Data excerpt
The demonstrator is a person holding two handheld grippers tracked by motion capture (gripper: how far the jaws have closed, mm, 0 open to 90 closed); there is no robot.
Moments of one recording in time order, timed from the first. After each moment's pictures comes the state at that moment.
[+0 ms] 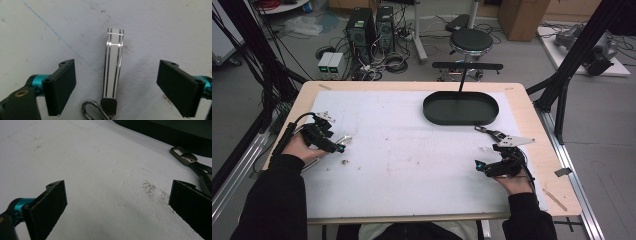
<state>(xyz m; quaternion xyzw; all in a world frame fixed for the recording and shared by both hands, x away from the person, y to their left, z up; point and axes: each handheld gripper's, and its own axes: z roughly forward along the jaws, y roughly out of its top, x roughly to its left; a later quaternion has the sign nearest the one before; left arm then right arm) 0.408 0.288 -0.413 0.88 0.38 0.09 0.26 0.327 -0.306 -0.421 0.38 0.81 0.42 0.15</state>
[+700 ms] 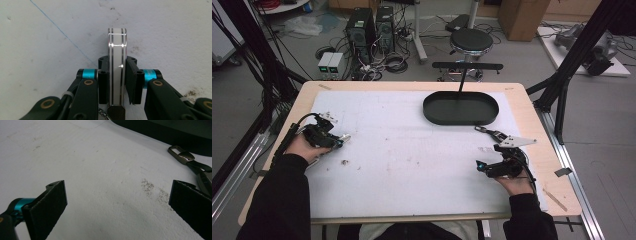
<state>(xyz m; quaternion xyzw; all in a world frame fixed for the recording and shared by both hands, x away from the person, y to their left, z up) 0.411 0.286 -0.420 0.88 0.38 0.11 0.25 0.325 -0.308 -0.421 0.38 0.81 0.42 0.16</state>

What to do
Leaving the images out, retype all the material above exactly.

Exercise result
The demonstrator is a person holding two handheld grippers tracked by motion capture (gripper: how far the jaws have closed, mm, 0 open to 90 closed); there is no robot.
Moments of one recording in time order, timed from the first. After each moment's pictures comes the state at that moment.
[+0 ms] 
<state>(xyz m; quaternion xyzw; all in a world frame fixed for the recording and shared by both hands, x away from the person, y to their left, z up; point and axes: each handheld gripper's, and its own axes: z roughly forward along the jaws, y roughly out of its top, x roughly to its left; a later quaternion has the sign nearest the one before; left arm then right arm) 0.408 0.288 -0.413 0.88 0.38 0.09 0.26 0.327 -0.306 -0.421 0.38 0.81 0.42 0.15</state>
[+700 ms] 
<state>(xyz m; quaternion xyzw; all in a world frame fixed for the recording and shared by both hands, x away from the person, y to their left, z up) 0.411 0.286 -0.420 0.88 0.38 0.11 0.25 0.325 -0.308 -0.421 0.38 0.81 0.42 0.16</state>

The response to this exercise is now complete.